• YOUR OBJECTIVE:
Your copy should hold only the lines from the one with "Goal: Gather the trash" to the one with "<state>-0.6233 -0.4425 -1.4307", both included, each exactly as it stands below, with no pictures.

(Collected data entries)
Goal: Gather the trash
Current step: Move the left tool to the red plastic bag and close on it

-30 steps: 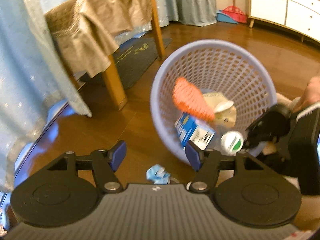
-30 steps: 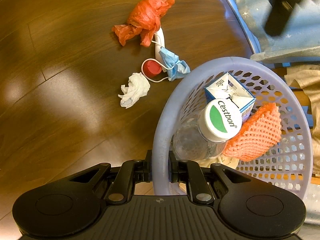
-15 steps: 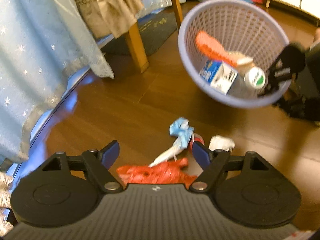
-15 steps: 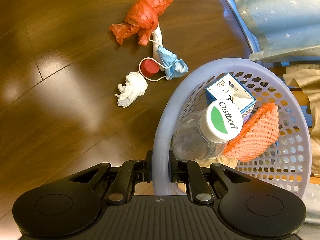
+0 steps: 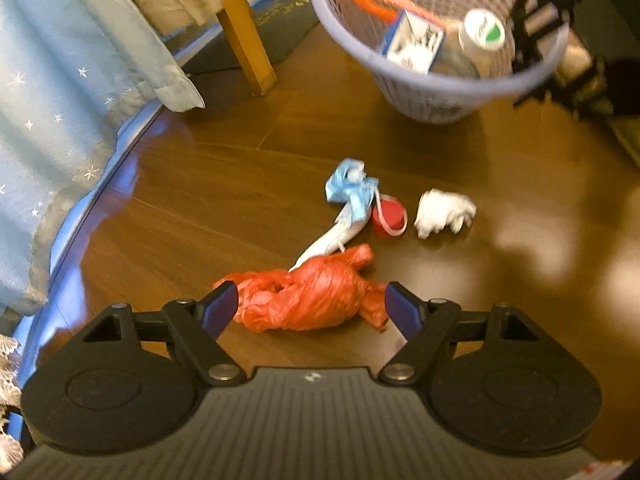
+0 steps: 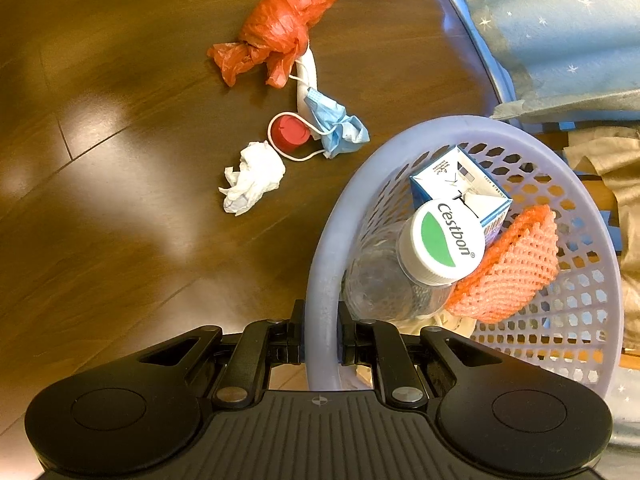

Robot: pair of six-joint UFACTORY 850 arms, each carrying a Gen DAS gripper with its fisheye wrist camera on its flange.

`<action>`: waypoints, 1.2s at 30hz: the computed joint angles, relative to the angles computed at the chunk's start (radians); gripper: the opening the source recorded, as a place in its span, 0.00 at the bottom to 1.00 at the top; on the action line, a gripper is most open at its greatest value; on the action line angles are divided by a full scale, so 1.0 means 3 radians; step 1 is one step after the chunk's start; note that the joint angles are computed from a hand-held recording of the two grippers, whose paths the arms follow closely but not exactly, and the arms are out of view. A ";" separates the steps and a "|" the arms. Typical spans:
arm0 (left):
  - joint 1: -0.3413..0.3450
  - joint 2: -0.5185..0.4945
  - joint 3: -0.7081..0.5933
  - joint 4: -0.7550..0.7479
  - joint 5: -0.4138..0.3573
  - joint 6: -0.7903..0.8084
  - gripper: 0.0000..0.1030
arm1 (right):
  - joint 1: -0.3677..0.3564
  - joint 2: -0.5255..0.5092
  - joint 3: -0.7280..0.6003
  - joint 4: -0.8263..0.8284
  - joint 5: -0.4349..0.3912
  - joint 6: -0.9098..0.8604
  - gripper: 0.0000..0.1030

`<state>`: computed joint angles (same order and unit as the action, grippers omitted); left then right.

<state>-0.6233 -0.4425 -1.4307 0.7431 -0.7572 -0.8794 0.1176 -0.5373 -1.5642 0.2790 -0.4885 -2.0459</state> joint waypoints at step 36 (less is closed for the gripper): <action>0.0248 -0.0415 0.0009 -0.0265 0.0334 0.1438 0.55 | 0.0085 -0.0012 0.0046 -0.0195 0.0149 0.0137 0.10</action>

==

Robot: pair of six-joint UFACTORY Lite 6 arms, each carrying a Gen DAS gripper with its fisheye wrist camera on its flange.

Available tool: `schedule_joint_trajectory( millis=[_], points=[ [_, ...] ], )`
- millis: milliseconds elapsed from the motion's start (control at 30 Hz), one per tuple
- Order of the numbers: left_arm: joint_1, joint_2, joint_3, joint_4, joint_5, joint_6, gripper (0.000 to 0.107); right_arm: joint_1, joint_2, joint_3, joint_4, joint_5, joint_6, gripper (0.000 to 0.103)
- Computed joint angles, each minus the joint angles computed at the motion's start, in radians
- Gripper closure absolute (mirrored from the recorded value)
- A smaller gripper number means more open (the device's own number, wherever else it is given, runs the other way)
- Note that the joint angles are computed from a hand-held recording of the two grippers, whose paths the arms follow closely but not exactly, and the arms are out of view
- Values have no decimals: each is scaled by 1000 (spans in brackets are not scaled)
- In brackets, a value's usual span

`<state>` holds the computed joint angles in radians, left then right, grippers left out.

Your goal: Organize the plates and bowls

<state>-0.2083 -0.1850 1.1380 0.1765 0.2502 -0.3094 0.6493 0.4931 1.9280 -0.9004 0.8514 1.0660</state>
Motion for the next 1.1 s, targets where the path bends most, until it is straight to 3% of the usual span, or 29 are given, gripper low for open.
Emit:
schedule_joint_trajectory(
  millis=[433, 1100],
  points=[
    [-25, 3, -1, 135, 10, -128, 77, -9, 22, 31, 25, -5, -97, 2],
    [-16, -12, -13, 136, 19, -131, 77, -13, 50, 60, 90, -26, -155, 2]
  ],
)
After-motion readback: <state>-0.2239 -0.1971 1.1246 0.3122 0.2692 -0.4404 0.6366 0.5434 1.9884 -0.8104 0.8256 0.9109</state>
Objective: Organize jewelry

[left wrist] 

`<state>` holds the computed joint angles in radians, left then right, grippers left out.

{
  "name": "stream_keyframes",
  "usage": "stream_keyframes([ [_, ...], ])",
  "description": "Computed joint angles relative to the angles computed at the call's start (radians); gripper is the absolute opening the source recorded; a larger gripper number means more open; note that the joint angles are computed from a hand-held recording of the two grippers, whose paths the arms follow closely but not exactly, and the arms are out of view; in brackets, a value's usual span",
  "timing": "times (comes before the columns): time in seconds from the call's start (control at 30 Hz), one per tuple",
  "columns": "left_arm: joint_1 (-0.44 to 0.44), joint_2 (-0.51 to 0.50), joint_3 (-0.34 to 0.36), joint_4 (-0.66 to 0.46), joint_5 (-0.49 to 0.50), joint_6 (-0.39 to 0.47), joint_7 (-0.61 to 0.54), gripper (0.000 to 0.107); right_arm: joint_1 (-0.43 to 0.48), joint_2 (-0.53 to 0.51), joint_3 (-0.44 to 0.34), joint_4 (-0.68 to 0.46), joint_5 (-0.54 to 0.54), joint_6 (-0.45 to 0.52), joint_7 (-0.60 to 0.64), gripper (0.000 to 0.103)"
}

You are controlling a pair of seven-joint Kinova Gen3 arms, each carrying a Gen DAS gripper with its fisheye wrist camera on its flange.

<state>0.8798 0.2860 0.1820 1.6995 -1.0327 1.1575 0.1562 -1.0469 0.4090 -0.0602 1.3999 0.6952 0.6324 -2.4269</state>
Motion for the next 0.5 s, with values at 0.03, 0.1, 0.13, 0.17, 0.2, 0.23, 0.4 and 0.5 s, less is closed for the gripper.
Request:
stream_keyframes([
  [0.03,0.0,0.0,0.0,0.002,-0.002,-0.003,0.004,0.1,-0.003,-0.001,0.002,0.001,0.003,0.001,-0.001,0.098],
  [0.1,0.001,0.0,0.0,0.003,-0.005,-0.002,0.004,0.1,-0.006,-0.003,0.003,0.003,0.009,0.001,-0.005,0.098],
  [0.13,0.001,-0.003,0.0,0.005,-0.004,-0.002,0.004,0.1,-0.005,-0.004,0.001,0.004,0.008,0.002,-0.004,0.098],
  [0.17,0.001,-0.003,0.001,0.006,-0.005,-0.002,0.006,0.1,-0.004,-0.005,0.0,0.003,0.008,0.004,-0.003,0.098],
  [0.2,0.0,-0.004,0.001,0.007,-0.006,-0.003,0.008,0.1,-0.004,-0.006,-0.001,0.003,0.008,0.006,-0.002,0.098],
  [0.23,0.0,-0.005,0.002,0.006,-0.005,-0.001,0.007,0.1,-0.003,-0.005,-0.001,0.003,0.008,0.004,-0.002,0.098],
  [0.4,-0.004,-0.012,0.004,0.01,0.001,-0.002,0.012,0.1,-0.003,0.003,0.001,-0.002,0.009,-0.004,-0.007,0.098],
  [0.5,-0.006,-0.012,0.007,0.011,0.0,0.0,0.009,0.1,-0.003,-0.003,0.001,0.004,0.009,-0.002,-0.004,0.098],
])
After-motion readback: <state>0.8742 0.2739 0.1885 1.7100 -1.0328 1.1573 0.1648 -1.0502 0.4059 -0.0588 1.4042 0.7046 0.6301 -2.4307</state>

• ANSWER SPACE:
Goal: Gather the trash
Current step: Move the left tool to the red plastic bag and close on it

-30 steps: 
-30 steps: 
-15 steps: 
-15 steps: 
+0 steps: 
+0 steps: 

Robot: pair of six-joint UFACTORY 850 arms, each carrying a Gen DAS gripper with its fisheye wrist camera on its flange.

`<action>`: waypoints, 1.2s at 30hz: the computed joint angles, relative to the angles computed at the chunk's start (radians); gripper: the opening the source recorded, as a place in its span, 0.00 at the bottom to 1.00 at the top; on the action line, a gripper is most open at its greatest value; on the action line angles are divided by a full scale, so 1.0 means 3 radians; step 1 is one step after the chunk's start; note that the joint angles are computed from a hand-held recording of the two grippers, whose paths the arms follow closely but not exactly, and the arms are out of view. A ";" separates the steps and a "|" the arms. Typical spans:
arm0 (left):
  - joint 1: -0.3413..0.3450
  - joint 2: -0.5185..0.4945
  - joint 3: -0.7081..0.5933
  - joint 4: -0.7550..0.7479
  - joint 5: -0.4138..0.3573
  - joint 6: -0.7903..0.8084
  - gripper: 0.0000..0.1030
arm1 (right):
  - joint 1: -0.3677..0.3564
  - joint 2: -0.5255..0.5092
  - joint 3: -0.7280..0.6003
  - joint 4: -0.8263..0.8284
  - joint 5: -0.4349..0.3912
  - joint 6: -0.9098..0.8604
  - gripper: 0.0000..0.1030

`<state>`: computed joint angles (same order and unit as the action, grippers omitted); left then right.

<state>-0.6233 -0.4425 -1.4307 0.7431 -0.7572 -0.8794 0.1176 -0.5373 -1.5642 0.2790 -0.4885 -2.0459</state> joint waypoints at step 36 (less is closed for the gripper): <action>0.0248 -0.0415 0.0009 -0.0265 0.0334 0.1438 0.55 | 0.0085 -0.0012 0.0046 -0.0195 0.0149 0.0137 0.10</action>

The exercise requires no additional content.